• THE PROBLEM
An exact restatement of the entire listing is needed, excluding all images.

• GIVEN INFORMATION

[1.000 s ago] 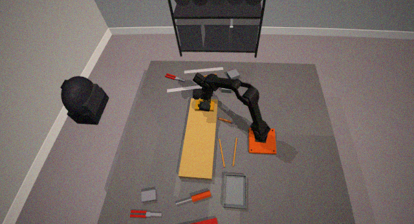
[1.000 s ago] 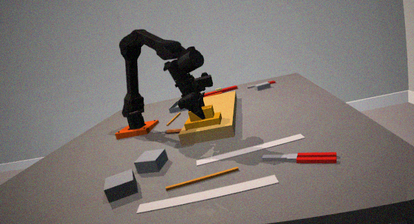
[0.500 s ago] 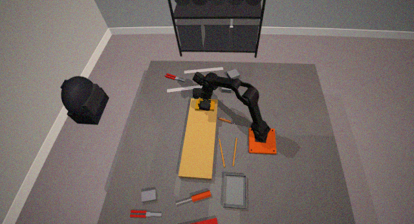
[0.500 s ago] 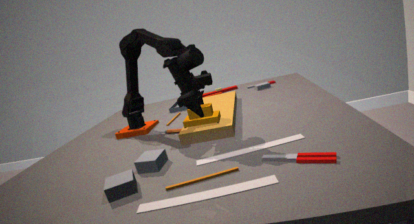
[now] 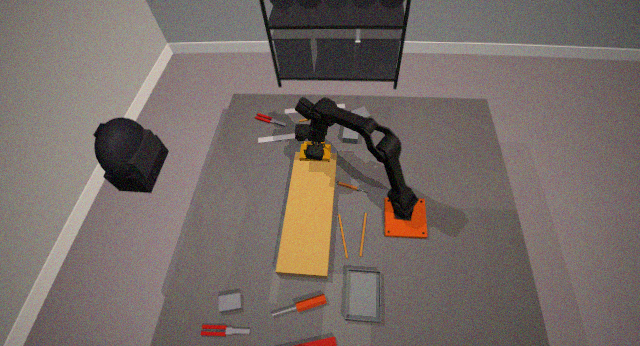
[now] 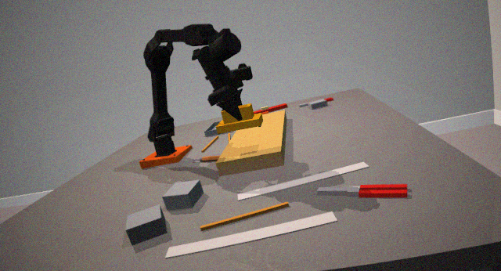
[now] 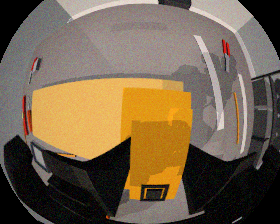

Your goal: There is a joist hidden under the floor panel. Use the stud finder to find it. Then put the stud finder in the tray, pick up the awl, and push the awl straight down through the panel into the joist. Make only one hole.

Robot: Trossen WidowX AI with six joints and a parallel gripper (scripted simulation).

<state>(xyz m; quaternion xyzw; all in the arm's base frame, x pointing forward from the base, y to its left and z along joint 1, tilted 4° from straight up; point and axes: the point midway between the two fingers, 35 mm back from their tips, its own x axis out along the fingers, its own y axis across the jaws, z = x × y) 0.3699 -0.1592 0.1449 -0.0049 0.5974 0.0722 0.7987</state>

• ANSWER TO THIS TASK
[1.000 s ago] 
[1.000 s ago] 
[0.500 s ago] 
[0.500 s ago] 
[now] 
[now] 
[now] 

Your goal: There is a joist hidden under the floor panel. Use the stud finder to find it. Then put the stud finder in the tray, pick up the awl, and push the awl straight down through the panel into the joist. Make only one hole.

Robot: Trossen WidowX AI with six joints and a parallel gripper (scripted simulation).

<state>(xyz m; quaternion xyzw; all in the arm's base frame, x pointing forward from the base, y to its left and z along joint 1, tilted 4° from straight up; point and axes: the point midway between the two fingers, 35 mm back from their tips, its own x axis out along the fingers, its own y axis across the jaws, z = x × y) 0.3699 -0.1592 0.1449 -0.0049 0.5974 0.0722 0.7987</state>

The work is done, and the output is complete.